旅は道連れ
六月十五日 未都
バスの長旅は想像以上に堪えていた。
万谷窪さんに謝罪したことによる精神的な疲労もあったと思う。
未都に着いて、ホテルにチェックインした後は、ずっとベッドの上でごろごろしていた。
起きあがると、とっくに日は暮れていて、ホテルのレストランも営業時間を終えていた。
私は、また訪れたときに行こうと思っていた異国風の街並みの路地へ行ってみることにした。
外に出るとむわっと生暖かい空気がまとわりついた。
一軒先の店の看板の文字を読むことができないほどの深い霧が発生していた。
どこまで歩いても視界の悪さは一向に変わることなく、まるで覚めない悪夢のなかにいるようだった。私はこの霧から逃れる場所を求めるようにまだ営業しているパブを探した。
ようやく営業中のパブをみつけ中に入った。薄暗い店内には賑やかな音楽とは不釣り合いな沈鬱な顔をした男たちが頭を垂らしながらグラスの中の琥珀色の液体をゆらゆらと傾けていた。

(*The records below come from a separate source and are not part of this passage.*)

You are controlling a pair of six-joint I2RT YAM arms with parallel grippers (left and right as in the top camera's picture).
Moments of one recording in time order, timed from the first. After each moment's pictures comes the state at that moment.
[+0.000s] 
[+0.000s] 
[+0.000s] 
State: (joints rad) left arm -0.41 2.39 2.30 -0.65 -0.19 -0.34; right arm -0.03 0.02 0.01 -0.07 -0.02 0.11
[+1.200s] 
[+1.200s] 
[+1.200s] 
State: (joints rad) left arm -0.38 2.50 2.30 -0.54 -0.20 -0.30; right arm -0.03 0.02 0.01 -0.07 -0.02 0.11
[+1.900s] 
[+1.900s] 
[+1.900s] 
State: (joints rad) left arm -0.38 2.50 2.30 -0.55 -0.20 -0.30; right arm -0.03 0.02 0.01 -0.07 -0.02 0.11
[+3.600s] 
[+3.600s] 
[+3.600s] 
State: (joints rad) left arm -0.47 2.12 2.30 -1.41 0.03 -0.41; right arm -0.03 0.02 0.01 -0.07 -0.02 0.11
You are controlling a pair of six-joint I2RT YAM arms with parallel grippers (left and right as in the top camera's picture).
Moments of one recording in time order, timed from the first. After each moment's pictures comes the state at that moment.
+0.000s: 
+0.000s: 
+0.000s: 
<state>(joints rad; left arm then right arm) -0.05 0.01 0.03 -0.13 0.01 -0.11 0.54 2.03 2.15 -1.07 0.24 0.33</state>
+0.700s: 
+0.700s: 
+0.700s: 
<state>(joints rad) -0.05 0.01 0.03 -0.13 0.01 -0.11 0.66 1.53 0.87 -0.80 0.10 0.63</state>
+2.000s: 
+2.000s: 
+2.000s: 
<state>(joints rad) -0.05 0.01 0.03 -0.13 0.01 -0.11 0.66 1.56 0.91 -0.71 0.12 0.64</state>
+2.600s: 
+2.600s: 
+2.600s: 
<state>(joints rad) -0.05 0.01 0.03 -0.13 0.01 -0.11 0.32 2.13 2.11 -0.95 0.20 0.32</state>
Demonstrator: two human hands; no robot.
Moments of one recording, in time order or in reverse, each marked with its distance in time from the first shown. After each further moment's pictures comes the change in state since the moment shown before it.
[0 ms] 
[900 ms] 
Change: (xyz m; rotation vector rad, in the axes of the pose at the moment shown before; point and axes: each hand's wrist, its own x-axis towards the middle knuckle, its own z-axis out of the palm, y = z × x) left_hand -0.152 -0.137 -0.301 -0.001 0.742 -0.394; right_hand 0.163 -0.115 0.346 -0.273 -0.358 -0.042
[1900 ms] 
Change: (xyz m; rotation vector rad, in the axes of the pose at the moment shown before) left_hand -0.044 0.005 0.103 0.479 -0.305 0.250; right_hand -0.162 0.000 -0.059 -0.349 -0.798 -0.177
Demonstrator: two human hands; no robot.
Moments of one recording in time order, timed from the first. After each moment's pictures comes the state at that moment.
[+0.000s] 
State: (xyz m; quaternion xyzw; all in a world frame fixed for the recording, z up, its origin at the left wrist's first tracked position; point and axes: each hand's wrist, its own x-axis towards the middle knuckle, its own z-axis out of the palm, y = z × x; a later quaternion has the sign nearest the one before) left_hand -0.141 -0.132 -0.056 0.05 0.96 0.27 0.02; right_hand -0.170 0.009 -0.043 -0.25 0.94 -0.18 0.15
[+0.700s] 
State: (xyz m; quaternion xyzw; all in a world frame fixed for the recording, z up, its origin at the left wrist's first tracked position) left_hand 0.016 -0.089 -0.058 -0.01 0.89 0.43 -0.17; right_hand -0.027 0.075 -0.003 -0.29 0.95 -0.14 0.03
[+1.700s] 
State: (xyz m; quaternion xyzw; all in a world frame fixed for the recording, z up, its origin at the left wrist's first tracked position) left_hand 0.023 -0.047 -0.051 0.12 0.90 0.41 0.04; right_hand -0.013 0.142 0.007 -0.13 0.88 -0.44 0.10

今振り返ると勇気のいることだが、私はやっと入れる店をみつけてほっとしていたのだろう。カウンターの隣に座っていた男に「どこもすごい霧ですね」と話しかけた。しかもその男は伸ばしっぱなしの髪を無造作に束ね、これまた伸ばしっぱなしの髭を蓄えた、流浪の民と思われる男だった。
男は一度面倒臭そうな顔をしたが、私の顔を見ると、こずるい顔になって、
「この霧がどうやってできたのか知っているかい、お嬢さん」
そう言って、にやり、と笑った。
私が首を振ると、男はラックからフライヤーを一枚取り出すと、その裏に絵を描いて説明し始めた。
「俺たちが住んでる街は、コーヒーカップの底のようなもんだ。そこに、ミルクを垂らす。とっても濃いやつだ。それを、ずっと放って置くと、下のほうにミルクが溜まる。それが、この霧だ」
「おい、それならよ、俺達は一体誰に飲まれる為のコーヒーなんだ? ミルクをかけられて、それがいいぐらいに混じって、誰に飲まれるのを待ってるって言うんだ? これから何が起こるんだ?」
男の隣のテーブルに座っていた男たちが突然顔を上げ、ヤジを飛ばした。さっきまで誰とも話していなかったように見えたのに、今、隣のテーブルの男たちは仲良さそうに一致団結していた。
流浪の男はにやり、と笑い、
「いいところに気が付いた。だから、今日は早く帰ったほうがいい」
そう言い残すと、金も払わずにふらりと店を出て、それきり帰って来なかった。
流浪の男の飲食代は私が払うことになってしまった。
しかし、男はコーヒーを一杯頼んでいただけだった。
このコーヒー一杯で男は何時間あの席に座っていたんだろうか。